MATERIALS PROVIDED —
..........
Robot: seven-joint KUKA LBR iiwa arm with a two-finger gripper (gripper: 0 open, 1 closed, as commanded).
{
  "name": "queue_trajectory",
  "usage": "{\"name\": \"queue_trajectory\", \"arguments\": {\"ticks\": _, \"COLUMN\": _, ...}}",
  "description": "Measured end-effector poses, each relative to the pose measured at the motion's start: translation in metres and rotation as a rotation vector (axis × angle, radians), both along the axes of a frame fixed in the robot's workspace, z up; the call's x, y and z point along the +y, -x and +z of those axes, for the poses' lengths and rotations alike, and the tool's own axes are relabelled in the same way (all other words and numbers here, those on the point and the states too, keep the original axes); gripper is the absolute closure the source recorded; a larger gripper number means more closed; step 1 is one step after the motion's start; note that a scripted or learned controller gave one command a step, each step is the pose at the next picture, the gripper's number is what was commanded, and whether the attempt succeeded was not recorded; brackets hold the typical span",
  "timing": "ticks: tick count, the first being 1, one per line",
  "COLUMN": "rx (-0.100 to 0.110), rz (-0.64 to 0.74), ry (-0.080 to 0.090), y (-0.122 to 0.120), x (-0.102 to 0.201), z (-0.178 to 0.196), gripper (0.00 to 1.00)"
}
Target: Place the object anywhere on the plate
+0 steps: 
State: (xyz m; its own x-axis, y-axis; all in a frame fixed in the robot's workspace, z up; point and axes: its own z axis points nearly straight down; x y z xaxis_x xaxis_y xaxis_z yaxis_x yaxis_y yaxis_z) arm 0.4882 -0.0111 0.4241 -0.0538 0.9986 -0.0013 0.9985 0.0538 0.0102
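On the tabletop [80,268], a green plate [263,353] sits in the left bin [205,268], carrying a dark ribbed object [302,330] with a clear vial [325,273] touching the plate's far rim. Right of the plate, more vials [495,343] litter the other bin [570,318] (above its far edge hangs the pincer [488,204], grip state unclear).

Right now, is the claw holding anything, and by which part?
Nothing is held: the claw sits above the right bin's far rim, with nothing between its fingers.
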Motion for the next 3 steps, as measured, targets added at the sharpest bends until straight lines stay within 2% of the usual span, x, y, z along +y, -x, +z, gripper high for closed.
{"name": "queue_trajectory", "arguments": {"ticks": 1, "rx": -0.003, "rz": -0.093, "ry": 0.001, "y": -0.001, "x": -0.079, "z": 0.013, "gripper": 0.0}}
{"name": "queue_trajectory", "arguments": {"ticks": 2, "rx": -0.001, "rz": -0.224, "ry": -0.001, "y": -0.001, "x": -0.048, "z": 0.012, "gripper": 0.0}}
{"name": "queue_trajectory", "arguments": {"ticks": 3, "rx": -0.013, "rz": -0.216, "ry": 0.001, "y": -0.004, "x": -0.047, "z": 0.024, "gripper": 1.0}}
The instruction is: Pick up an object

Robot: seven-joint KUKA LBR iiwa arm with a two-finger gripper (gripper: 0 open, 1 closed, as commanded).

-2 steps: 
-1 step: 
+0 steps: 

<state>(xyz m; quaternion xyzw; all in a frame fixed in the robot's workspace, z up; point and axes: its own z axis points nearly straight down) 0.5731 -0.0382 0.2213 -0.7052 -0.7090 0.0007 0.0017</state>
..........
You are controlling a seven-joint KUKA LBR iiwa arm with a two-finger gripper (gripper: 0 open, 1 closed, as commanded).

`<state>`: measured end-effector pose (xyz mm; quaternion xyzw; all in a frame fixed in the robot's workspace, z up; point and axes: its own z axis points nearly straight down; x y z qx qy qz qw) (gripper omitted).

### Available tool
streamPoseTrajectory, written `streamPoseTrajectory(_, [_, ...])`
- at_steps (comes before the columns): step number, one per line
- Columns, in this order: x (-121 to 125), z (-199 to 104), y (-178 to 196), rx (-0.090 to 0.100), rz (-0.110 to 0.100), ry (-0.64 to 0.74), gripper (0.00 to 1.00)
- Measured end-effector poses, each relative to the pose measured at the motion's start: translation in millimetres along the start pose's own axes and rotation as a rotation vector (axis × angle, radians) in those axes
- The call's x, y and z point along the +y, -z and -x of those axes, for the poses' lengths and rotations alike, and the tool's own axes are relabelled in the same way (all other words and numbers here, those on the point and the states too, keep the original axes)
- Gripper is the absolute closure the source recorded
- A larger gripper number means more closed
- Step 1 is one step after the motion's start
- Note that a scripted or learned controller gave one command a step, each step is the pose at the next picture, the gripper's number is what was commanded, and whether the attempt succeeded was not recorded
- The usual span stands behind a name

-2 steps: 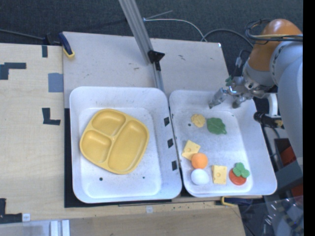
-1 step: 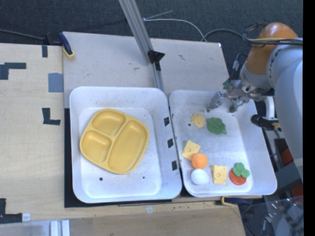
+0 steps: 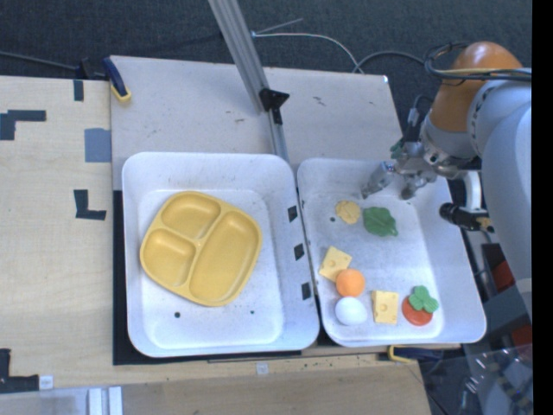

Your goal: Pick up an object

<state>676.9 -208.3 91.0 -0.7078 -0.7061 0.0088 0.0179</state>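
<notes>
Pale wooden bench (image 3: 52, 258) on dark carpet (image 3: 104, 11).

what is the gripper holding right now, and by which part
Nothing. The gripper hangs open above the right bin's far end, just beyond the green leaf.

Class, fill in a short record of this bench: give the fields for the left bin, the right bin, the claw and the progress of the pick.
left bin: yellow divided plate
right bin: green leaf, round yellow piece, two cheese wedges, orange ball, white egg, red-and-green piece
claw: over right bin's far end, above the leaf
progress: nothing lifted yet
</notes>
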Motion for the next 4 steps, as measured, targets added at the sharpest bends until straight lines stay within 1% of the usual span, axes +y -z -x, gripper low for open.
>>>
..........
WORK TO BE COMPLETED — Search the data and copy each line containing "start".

EXERCISE OUTPUT —
  "description": "Measured end-effector poses, each relative to the pose measured at the motion's start: translation in metres and rotation as a rotation vector (axis × angle, radians), both along the axes of a frame fixed in the robot's workspace, z up; the call's x, y and z point along the +y, -x and +z of those axes, for the poses' lengths and rotations alike, and the tool's own axes are relabelled in the same way (all other words and numbers here, those on the point and the states too, keep the original axes); gripper is the absolute closure the source recorded; a larger gripper number means more closed; step 1 is one step after the motion's start; note that a scripted or learned controller gave one command a step, each step is the pose at the next picture, the gripper's number is what was commanded, and whether the attempt succeeded was not recorded; brackets hold the typical span",
- Measured end-effector poses, each relative to the pose measured at the motion's start: translation in millimetres along the start pose's own axes and rotation as a rotation vector (axis × angle, radians) in those axes
- Step 1 is one step after the motion's start

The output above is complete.